Archive

Posts Tagged ‘Budget Control Act of 2011’

Sequestration: Economic Russian Roulette Comes To America

March 7th, 2013 Comments off

Russian roulette is the macabre  game of death, in which a revolver with a single bullet is passed around, each player pointing a gun at his head and pressing the trigger. There is, mathematically speaking, a one in six chance of blowing one’s brains to smithereens. This morbid game of chance, strangely enough, has now been adopted as the primary fiscal model by that once-august body known as the United States Congress.

As numerous commentators have observed, the two-party political oligarchy that dominates American politics has becomes hopelessly polarized. That polarization in turn has morphed into  political paralysis, leading to an inability by policymakers to craft rational economic directives in the midst of an ongoing global economic crisis. The result is tepid economic growth at best, fueled by massive, trillion dollar per annum deficits that require staggering amounts of borrowing by the U.S. Treasury to stave off national insolvency. Therein lies the problem. The Obama administration must periodically come to Congress for authorization to raise the national debt limit; without such congressional approval, the government loses its authority to borrow money.  In a situation where Congress is politically divided, with the Republicans controlling the House of Representatives and venting unrestrained hostility towards President Obama,  the entire economy of the United States is held hostage to this political version of sausage-making. 

The last stand-off over the debt limit led to The Budget Control Act of 2011. The GOP acquiesced to raising the debt limit on condition that the Obama administration concurred with over 900 billion dollars in spending cuts over the next decade. And herein lay the minefield.  Since the Democrats and Republicans could not reach consensus on  those precise deficit reduction measures, they did agree  to creating a poison pill for themselves, which has since become known by the non-pharmaceutical name of sequestration. If Congress could not agree on which spending cuts to implement, arbitrary reductions in federal spending outlays would occur automatically, with 85 billion dollars in budget cuts coming into effect in the current fiscal year.

That wasn’t supposed to happen, for this was playing Russian roulette with fiscal policy and management of the overall national economy. Who in their right mind among the two political parties controlling Congress would want the entire globe to witness American legislators playing a game of Russian roulette as their methodology of economic management?  Yet that is exactly what has now happened.

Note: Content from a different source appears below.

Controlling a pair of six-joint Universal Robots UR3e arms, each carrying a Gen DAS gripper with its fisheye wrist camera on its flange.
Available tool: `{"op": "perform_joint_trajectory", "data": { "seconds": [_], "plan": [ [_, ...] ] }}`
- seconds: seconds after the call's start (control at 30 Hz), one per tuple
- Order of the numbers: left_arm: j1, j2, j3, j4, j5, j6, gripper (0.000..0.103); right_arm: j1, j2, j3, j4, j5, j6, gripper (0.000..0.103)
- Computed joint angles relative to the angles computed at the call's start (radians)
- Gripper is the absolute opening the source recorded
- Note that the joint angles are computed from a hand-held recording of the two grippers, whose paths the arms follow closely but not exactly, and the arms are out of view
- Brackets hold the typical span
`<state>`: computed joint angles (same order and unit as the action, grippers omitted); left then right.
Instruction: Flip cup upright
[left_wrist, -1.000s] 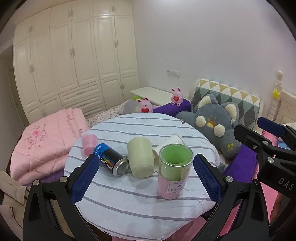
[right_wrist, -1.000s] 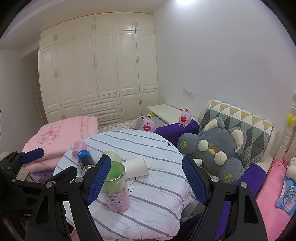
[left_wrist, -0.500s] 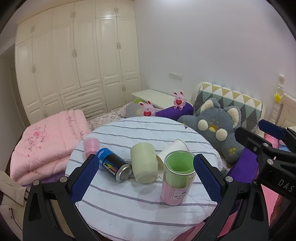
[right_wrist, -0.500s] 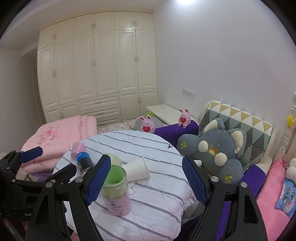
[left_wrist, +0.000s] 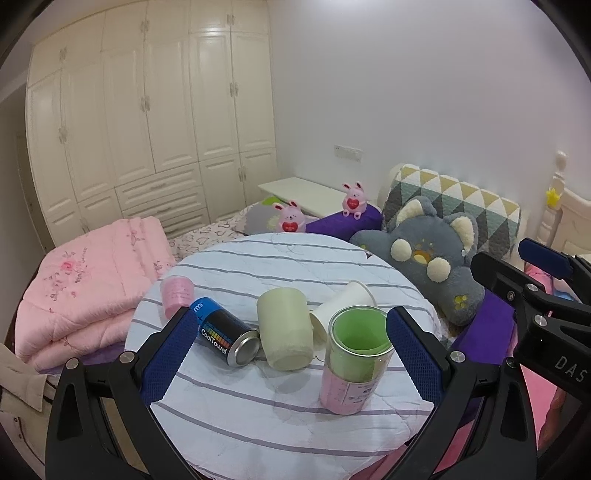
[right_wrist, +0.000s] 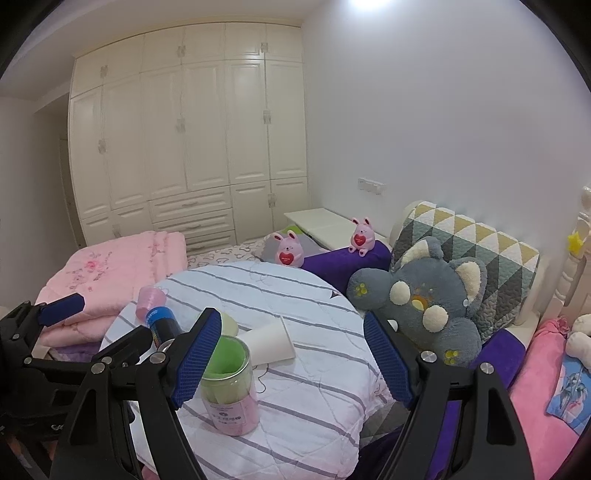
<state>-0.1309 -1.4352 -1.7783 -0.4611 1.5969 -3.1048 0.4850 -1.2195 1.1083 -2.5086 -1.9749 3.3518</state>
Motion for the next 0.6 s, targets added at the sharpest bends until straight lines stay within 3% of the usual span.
{"op": "perform_joint_trajectory", "data": {
  "seconds": [0.6],
  "plan": [
    [-0.017,-0.076,0.085,0.0,0.023,0.009,0.103,-0.007,0.039,-0.073,0.039,-0.011,0.01,0.081]
  ]
}}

There are arguments currently underway as to how much of an impact 85 billion dollars in arbitrary spending reductions will have on a still fragile economy. These concerns miss the essential point.  The fact that America’s political establishment has allowed such a spectacle to occur presents a discordant image to the global bond market that is essential for lending the credit that keeps the United States solvent. And increasingly, those critical lenders are seeing the fiscal decision-making of the United States being transformed into a farcical display of political expediency. There will come a time when  the bond vigilantes will simply have had enough of an increasingly dysfunctional political system still acting as though it presides over an unassailable superpower. When that time has come, the mother of all sequestrations will have arrived.